■ YOUR OBJECTIVE ■
What you write must be the listing below in full, word for word, minus its pictures.

■ COLLECTED MATERIAL ■
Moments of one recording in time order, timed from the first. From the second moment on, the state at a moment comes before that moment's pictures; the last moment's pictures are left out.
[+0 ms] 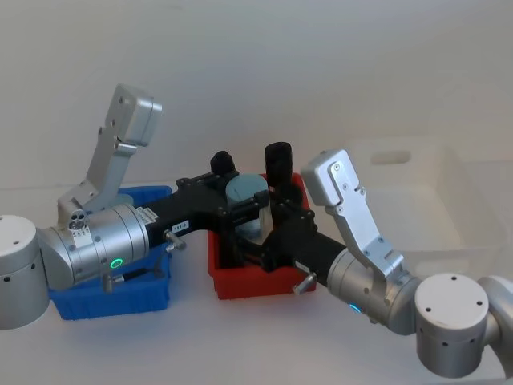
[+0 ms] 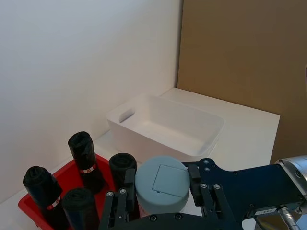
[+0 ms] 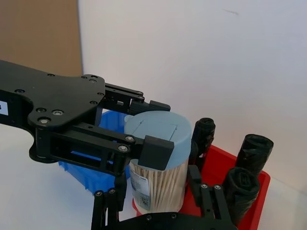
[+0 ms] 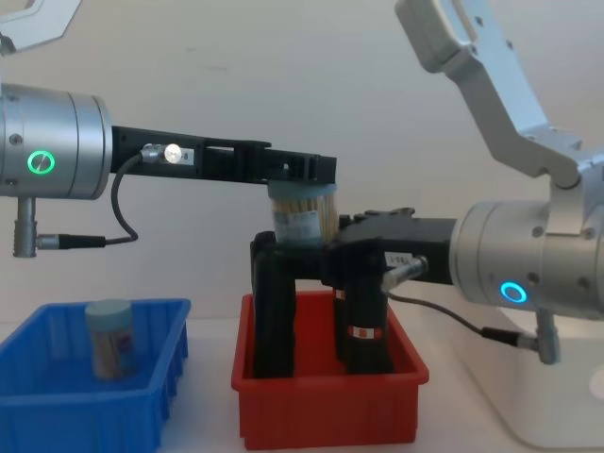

■ SOLUTION TO THE EXERCISE ■
Moments of one recording in time order, timed from the first. From the second moment on, the state at a moment comes before that moment's pictures; the last moment's pictures are left out.
[+0 ms] 
[+0 ms] 
[+0 ms] 
[+0 ms] 

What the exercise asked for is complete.